The U.S. attorney’s announcement, revealed on Aug. 19, comes in response to Supreme Court rulings that expanded Second Amendment protections and linked firearm regulations to historical precedent.
Pirro said prosecutors would continue to target violent crime and illegal gun trafficking but would not move forward with stand-alone charges for registered long guns.
That means residents who legally own rifles or shotguns will not face felony prosecution simply for carrying them in public.
“Criminal culpability is not determined by the instruments people employ but by the intent and conduct of the actor,” Pirro said in a statement.
Concerns in Black Communities
For African Americans and other minorities in the District, the policy shift has sparked unease. D.C. is a majority-Black city where gun violence disproportionately impacts Black residents, and many fear that loosening enforcement will create new dangers.
“Every time they change the rules, it feels like our neighborhoods pay the price,” said Marcus Hill, a lifelong Southeast resident. “We already deal with more guns on our blocks than anywhere else. Now they’re telling people it’s fine to carry long rifles around? That doesn’t make me feel safer.”
Others worry that while registered gun owners may avoid prosecution, Black men remain far more likely to be arrested for unregistered possession or prior convictions.
“They say it’s about rights, but those rights don’t seem to apply equally,” said Michelle Dodson, a single mother in Northeast. “My son gets stopped for walking home at night, and I’m supposed to believe this won’t just give police another excuse to hassle us?”
A City on Edge
The announcement also comes during a period of heightened federal enforcement across the District.
Union Station has several members of the National Guard stationed out front, while outside of Nationals Park, Humvees and other military vehicles and soldiers join MPD and federal officers eyeballing spectators this week.
Restaurants and small businesses report steep drops in customers since the crackdown began, while many Black and Latino residents say they feel singled out during mass police sweeps.

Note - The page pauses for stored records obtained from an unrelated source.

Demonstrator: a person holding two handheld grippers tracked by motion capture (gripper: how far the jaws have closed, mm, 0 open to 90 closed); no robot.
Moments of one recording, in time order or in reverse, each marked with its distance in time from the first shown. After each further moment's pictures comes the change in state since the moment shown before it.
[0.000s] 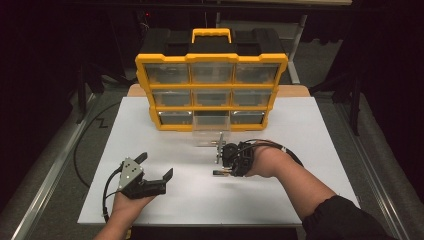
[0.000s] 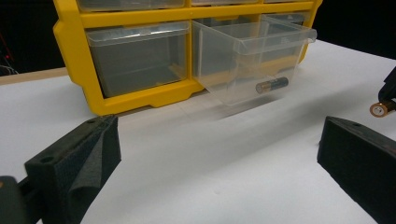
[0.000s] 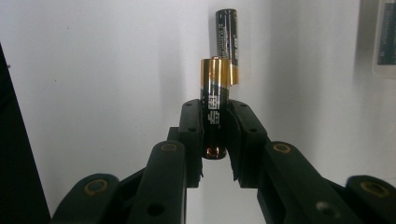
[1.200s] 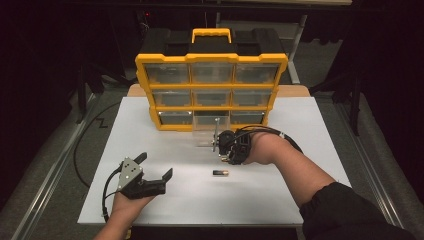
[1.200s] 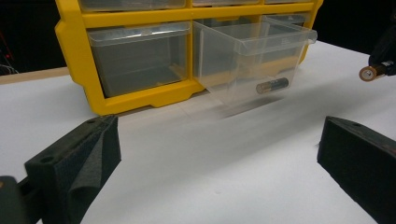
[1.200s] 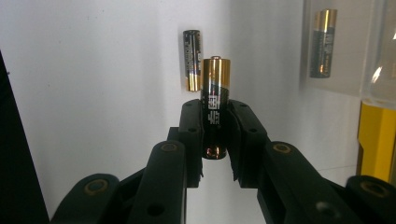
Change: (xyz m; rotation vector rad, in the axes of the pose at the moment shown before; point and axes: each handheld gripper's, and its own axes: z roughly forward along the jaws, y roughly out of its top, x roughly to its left) left arm 0.001 0.000 -0.001 -0.003 0.001 -0.005; right arm -0.018 0.014 -0.030 0.014 -0.033 -0.025
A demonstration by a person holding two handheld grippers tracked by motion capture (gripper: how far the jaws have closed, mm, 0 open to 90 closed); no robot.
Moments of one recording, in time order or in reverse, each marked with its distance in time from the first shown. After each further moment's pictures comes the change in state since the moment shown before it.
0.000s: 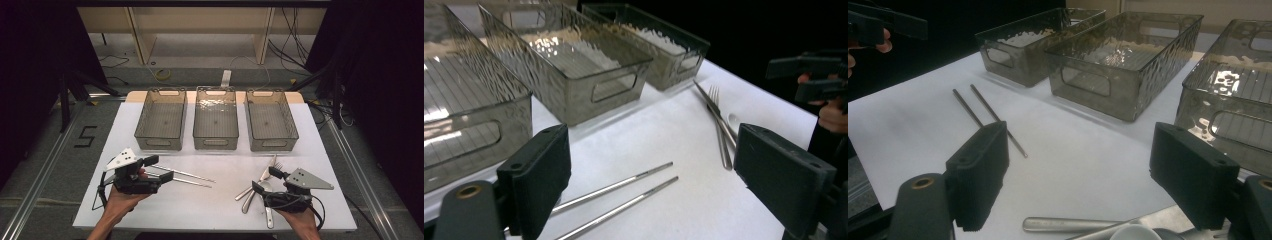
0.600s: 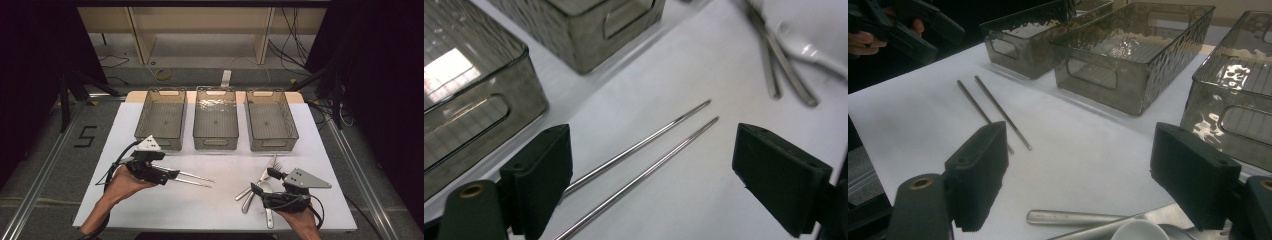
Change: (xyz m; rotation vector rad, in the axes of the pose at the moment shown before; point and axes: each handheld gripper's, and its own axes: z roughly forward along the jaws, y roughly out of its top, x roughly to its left) left arm 0.014 0.029 0.044 0.439 0.074 0.164; right arm 0.001 0.000 0.002 0.031 0.017 -0.009
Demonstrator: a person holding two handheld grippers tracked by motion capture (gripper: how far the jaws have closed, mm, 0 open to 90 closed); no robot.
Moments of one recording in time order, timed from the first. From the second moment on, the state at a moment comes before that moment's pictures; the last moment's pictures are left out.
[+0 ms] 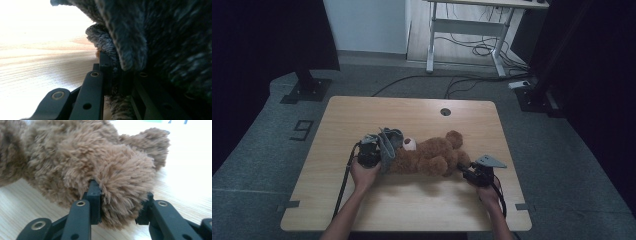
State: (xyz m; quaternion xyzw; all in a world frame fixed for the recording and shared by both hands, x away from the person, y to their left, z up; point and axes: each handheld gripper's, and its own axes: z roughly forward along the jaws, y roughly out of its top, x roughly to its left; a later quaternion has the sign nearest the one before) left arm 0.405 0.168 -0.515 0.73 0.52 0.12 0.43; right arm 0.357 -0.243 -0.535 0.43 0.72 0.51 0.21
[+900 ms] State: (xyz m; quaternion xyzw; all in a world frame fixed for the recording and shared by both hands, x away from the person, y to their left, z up) left arm 0.296 0.313 -0.469 0.70 0.53 0.20 0.44; right arm 0.354 -0.254 -0.534 0.44 0.71 0.51 0.22
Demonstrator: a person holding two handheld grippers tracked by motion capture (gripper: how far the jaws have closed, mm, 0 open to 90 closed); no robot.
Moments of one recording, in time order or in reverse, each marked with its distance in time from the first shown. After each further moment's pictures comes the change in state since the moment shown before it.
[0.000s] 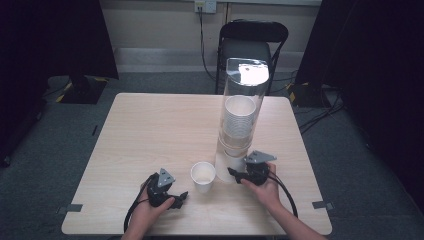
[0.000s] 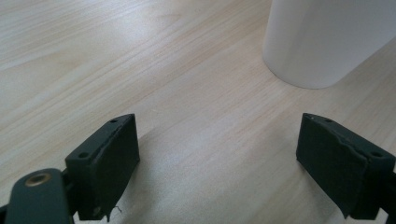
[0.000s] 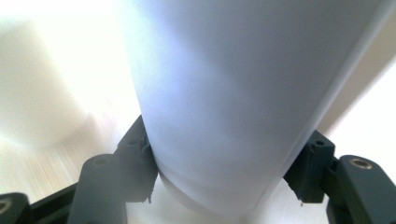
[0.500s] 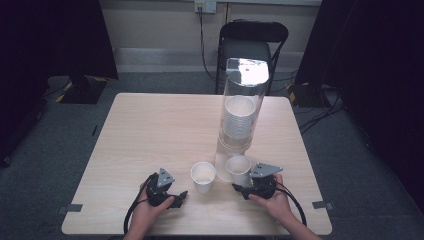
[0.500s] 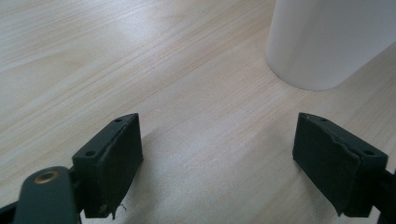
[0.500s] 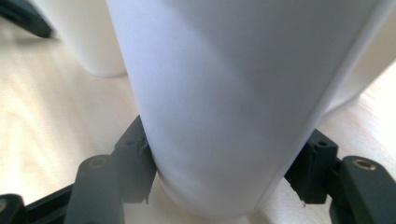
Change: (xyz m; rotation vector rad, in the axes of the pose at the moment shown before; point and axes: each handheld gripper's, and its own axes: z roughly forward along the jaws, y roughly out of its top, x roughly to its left) left arm 0.001 0.000 -0.001 -0.006 0.011 -0.006; right arm 0.013 -0.013 -0.031 0.063 0.126 -0.103
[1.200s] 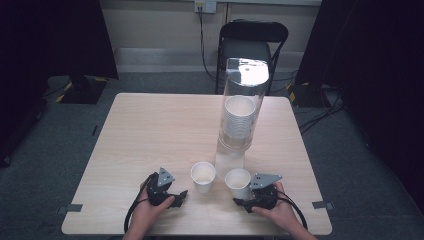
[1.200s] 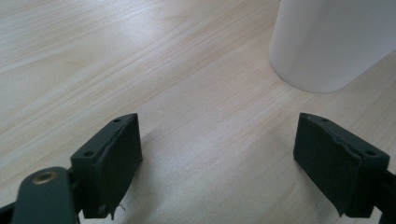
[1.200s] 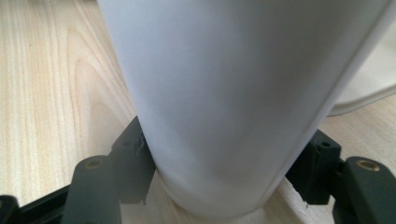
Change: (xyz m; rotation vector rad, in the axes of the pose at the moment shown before) left arm 0.001 0.001 0.001 0.004 0.005 0.004; right arm 0.014 -0.015 -0.007 0.076 0.114 -0.054
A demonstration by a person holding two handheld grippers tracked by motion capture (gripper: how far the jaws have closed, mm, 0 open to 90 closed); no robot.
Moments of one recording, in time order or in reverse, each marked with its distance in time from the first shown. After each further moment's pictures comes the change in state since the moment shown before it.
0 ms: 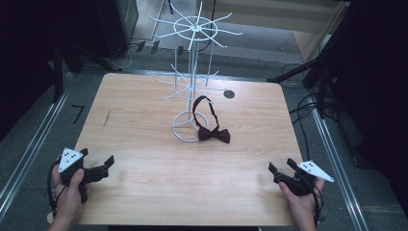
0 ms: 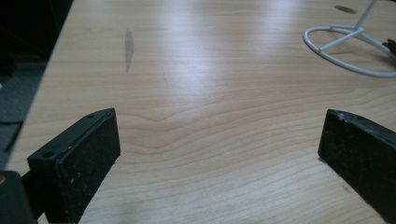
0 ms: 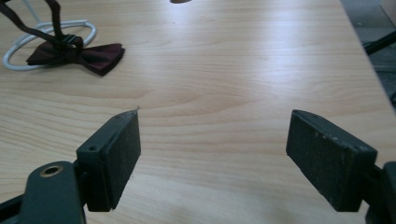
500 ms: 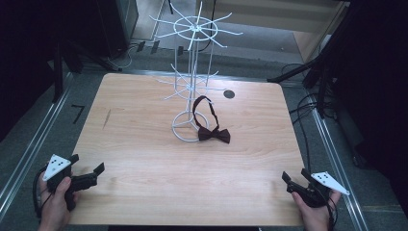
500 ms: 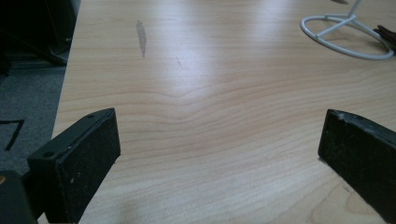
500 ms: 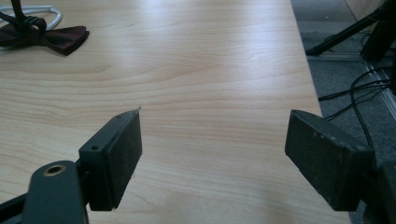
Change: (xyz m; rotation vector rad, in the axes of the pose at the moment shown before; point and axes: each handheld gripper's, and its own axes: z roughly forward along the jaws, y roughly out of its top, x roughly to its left) left arm 0.020 -0.013 -0.023 0.020 -0.035 0.005; right arm -0.025 -0.017 -0.034 0.013 -0.087 0.009
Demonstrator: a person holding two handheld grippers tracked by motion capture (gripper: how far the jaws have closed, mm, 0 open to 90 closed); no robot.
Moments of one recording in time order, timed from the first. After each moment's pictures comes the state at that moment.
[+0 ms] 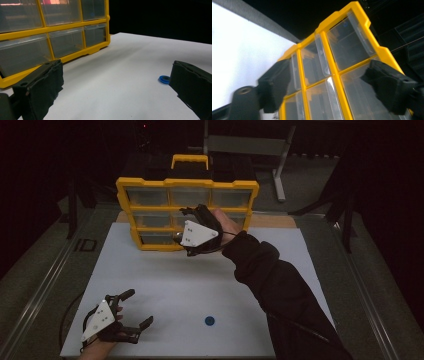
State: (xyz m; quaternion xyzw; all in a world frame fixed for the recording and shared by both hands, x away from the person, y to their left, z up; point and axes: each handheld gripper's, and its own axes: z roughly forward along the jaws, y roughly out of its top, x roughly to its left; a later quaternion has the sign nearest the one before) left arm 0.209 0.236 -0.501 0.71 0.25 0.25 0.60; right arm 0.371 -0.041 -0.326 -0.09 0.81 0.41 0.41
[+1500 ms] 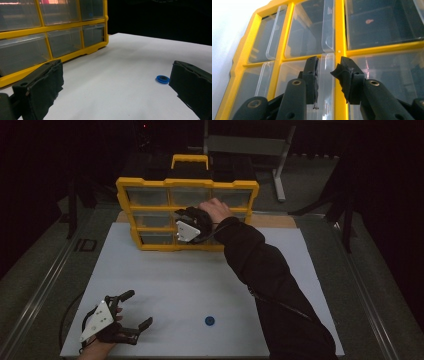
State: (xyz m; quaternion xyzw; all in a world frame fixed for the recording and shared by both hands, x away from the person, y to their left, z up) left arm 0.207 0.238 -0.502 0.71 0.25 0.24 0.61; right arm 0.452 -0.023 -0.380 -0.22 0.80 0.28 0.49
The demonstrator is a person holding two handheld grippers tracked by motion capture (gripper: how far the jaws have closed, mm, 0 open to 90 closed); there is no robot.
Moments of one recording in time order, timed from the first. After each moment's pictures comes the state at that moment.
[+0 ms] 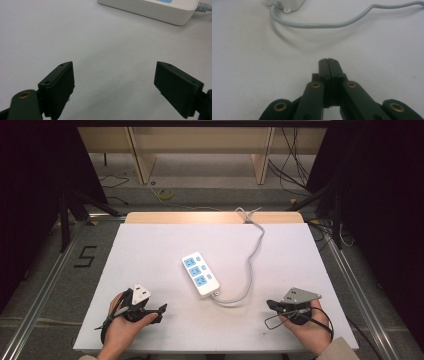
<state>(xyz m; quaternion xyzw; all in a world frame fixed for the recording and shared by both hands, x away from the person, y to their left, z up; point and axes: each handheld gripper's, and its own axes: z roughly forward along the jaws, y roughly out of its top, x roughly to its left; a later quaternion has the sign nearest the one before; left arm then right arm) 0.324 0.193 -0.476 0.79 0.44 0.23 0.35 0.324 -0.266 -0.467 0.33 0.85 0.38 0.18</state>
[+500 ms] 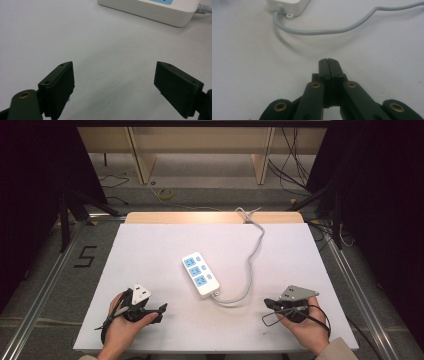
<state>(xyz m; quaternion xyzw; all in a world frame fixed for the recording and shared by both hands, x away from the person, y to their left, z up) 0.324 0.194 -0.475 0.79 0.44 0.23 0.35 0.327 -0.258 -0.461 0.34 0.84 0.38 0.17</state>
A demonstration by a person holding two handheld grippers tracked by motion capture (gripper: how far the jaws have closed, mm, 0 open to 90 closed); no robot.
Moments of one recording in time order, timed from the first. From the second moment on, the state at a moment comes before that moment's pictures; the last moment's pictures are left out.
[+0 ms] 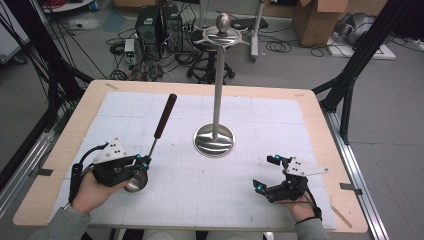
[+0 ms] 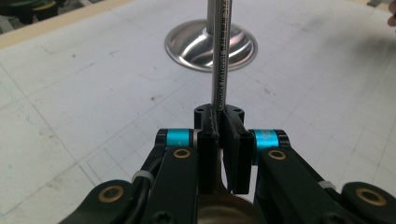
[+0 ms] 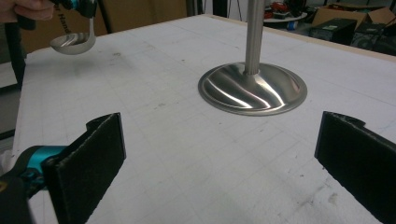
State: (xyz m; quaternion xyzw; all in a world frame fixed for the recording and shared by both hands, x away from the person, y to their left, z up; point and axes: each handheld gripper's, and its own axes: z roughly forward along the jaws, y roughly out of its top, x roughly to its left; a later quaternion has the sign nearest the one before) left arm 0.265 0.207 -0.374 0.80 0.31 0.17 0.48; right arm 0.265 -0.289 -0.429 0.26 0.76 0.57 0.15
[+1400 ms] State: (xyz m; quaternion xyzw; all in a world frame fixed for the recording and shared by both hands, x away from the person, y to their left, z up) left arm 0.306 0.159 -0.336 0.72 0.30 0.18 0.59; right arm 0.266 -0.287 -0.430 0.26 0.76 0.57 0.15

“I don’t know anyone who feels safer,” said community activist Sincere Thomas. “What I hear from people is fear — fear that more guns in public will make disputes deadlier, and fear that federal agents in our neighborhoods will only mean more arrests for us.”
What Comes Next
The effect of Pirro’s decision will depend on how the policy is carried out on the ground and whether it deepens racial disparities in enforcement.
For many in D.C., the question is not about abstract constitutional rights but about survival in neighborhoods where the consequences of gun policy are lived daily.
“They can say this is about freedom, but for us it feels like a setup,” Thomas stated. “We’re the ones who always end up paying the cost.”